▸ **TASK PROMPT**
State how many lines in the records below contain the word "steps". Nothing else is needed.

▸ **Dataset entries**
Segment Open
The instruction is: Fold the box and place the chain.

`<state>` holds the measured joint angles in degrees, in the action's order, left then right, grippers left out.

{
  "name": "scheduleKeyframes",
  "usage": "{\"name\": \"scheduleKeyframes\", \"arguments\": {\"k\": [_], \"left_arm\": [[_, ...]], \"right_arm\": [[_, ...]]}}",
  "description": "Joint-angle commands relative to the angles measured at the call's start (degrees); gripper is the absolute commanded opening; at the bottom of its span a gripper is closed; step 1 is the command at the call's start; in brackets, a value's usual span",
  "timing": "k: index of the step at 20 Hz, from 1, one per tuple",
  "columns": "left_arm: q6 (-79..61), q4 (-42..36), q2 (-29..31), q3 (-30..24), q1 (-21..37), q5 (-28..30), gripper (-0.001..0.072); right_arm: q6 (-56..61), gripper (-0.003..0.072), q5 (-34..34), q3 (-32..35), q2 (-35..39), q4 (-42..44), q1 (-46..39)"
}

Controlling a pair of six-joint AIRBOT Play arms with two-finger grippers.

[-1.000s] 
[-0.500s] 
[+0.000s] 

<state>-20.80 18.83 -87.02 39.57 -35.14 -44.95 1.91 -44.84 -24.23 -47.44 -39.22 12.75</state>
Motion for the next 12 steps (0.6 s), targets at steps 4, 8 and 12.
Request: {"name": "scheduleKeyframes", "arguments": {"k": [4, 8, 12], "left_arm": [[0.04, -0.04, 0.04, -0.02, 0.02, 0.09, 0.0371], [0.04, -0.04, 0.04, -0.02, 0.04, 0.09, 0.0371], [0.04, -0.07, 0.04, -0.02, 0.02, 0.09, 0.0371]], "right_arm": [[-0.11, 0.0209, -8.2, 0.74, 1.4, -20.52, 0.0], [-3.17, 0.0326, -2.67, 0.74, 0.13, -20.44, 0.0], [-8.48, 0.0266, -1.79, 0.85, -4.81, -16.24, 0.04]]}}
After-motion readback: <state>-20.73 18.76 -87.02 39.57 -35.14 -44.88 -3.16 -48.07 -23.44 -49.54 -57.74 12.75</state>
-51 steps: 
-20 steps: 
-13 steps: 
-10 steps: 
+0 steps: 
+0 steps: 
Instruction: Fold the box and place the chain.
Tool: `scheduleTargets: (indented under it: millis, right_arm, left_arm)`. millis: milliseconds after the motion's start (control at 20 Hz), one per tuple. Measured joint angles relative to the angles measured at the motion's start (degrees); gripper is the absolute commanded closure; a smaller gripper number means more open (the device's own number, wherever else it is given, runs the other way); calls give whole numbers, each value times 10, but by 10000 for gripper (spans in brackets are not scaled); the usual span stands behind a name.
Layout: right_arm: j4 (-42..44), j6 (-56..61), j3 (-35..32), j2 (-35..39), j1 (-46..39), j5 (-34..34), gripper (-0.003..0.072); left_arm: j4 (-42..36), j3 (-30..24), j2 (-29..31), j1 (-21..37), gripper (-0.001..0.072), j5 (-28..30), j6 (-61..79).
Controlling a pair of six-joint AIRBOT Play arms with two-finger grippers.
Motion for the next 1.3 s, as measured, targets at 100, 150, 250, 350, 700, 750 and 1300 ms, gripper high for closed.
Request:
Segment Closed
▸ **ANSWER BELOW**
7